EPA's Pruitt suggests climate change may not be a "bad thing"

EPA head Scott Pruitt: Climate change isn't "necessarily a bad thing" for humans

By Charlie May

Published February 8, 2018 11:08AM (EST)

Scott Pruitt   (AP/Pablo Martinez Monsivais)
Scott Pruitt (AP/Pablo Martinez Monsivais)

The leader of the Environmental Protection Agency, Scott Pruitt, has made it well known that he's a major skeptic of the science behind climate change, and the agency's drastic transformation in the past year has reflected that. But now Pruitt is seemingly conceding that global temperatures may be rising — only to suggest that a warming climate would actually be beneficial to humans.

"Is it an existential threat? Is it something that is unsustainable, or what kind of effect or harm is this going to have?" Pruitt asked in an interview with KSNV on Tuesday. "We know that humans have most flourished during times of, what, warming trends. I think there are assumptions made because the climate is warming, that that is necessarily a bad thing.

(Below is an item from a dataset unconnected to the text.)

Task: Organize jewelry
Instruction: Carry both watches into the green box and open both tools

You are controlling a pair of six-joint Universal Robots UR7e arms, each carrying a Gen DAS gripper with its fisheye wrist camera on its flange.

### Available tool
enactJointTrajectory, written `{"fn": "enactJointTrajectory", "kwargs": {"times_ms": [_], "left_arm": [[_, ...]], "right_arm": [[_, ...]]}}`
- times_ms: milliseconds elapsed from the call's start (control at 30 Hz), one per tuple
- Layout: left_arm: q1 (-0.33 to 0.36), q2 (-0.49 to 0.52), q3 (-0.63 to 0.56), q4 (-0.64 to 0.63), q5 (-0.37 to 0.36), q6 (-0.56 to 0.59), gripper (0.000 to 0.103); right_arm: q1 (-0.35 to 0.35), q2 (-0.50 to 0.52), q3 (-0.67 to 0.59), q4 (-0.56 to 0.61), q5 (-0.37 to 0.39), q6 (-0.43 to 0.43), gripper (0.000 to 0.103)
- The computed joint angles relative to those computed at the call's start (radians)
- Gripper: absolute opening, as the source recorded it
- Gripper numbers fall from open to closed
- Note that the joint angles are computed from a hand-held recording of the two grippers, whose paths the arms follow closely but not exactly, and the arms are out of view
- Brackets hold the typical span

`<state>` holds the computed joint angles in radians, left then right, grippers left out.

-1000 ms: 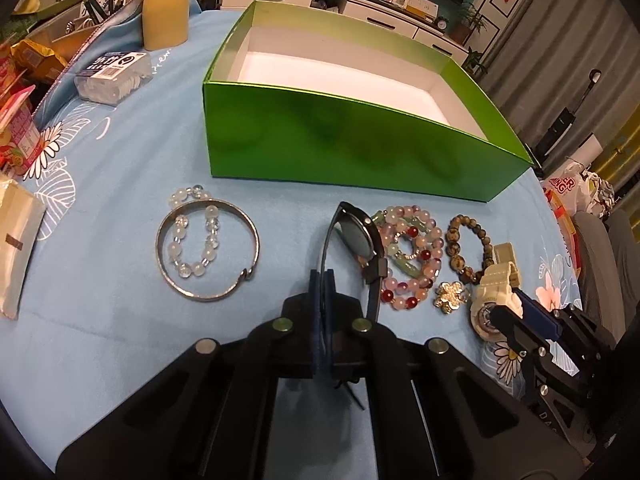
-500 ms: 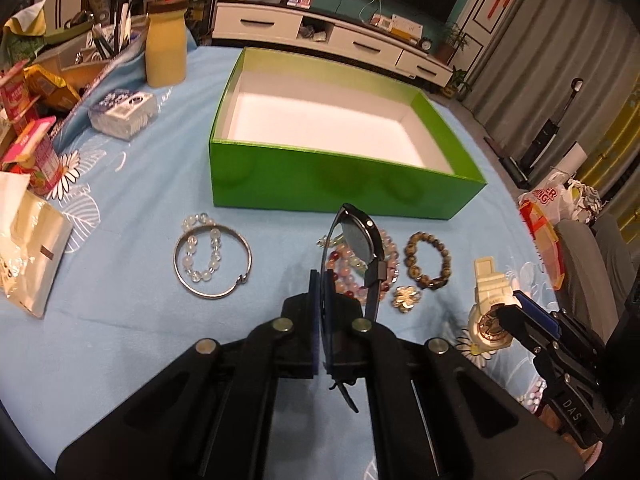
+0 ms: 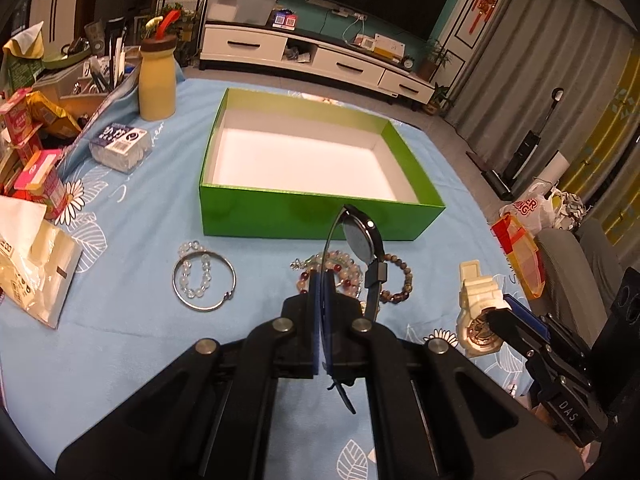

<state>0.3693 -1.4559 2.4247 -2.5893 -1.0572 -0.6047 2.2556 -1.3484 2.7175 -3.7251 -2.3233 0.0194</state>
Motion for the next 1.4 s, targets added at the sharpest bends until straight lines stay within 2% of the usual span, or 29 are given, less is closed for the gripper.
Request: {"fn": "enactJointTrajectory", "kwargs": {"times_ms": [133,433,700,1033,1167,1400], "left_arm": [[-0.007,0.001,-0.009,0.001,0.007,0.000,0.001],[-0.003,0.009,-0.023,-0.025,0.000,0.034,0.001],[0.029,0.043,-0.049,-0.078,-0.010,0.085,0.001],[0.077,0.148,-0.133,-0.173,-0.016,0.190,0.001],[0.119,0.222,-0.192,-0.198,-0.022,0.228,0.001],[0.197,0.340,-0.286,-0.215,-0.017,0.269,0.001]], "right_arm": [[-0.002,-0.017,0.005,-0.021,0.031,-0.015,0.017],[-0.055,-0.051,0.024,-0.058,0.110,-0.031,0.017],[-0.065,-0.050,0.006,-0.072,0.116,-0.063,0.017],[-0.112,-0.047,-0.059,-0.119,0.119,-0.174,0.017],[-0.160,-0.020,-0.106,-0.147,0.124,-0.253,0.017],[-0.264,0.038,-0.179,-0.140,0.160,-0.303,0.017]]}}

Do we really know what the ideal surface temperature should be in the year 2100?"

He continued: "Do we know what the ideal surface temperature should be in the year 2100 or year 2018? It’s fairly arrogant for us to think we know exactly what it should be in 2100."

It could also be considered quite arrogant for someone with everlasting ties to the fossil fuels industry and zero scientific background to assert that 97 percent of climate scientists are, in fact, wrong about the climate.

Pruitt went on to say that he would like to see an "honest, transparent debate about what we do know and what we don't know, so the American people can be informed and make decisions on their own." One could say the American people have made a choice, as 70 percent of Americans believe climate change is happening, 13 percent don't and even 55 percent have said it's being driven by human activity.

It's also worth pointing out that Pruitt's Senate confirmation was widely protested, including by current and former EPA employees. It was also financed by the Koch brothers, who are notorious for their funding of climate denialism.

But Pruitt's remarks are just business as usual under President Donald Trump's anti-regulatory administration, that has accelerated its radical anti-environment agenda.

Of course, climate scientists have staunchly opposed Pruitt's previous remarks, including a study last year that rebuked Pruitt's assertion that "over the past two decades satellite data indicates there has been a leveling off of warming."

"As the evidence becomes ever more compelling that climate change is real and human-caused, the forces of denial turn to other specious arguments, like 'it will be good for us'" Michael Mann, a climate scientist at Penn University told the Guardian. "There is no consistency at all to their various arguments other than that we should continue to burn fossil fuels."

But the Trump administration still believes it's smarter than climate scientists, the United Nations and even the Pentagon, all who have warned of the severe threats posed by climate change. In a recent summary of notable scientific literature around the globe, the U.N. addressed the exact point Pruitt attempted to make.

"Overall, the report identifies many more negative impacts than positive impacts projected for the future, especially for high magnitudes and rates of climate change," the report said. "Climate change will, however, have different impacts on people around the world and those effects will vary not only by region but over time, depending on the rate and magnitude of climate change."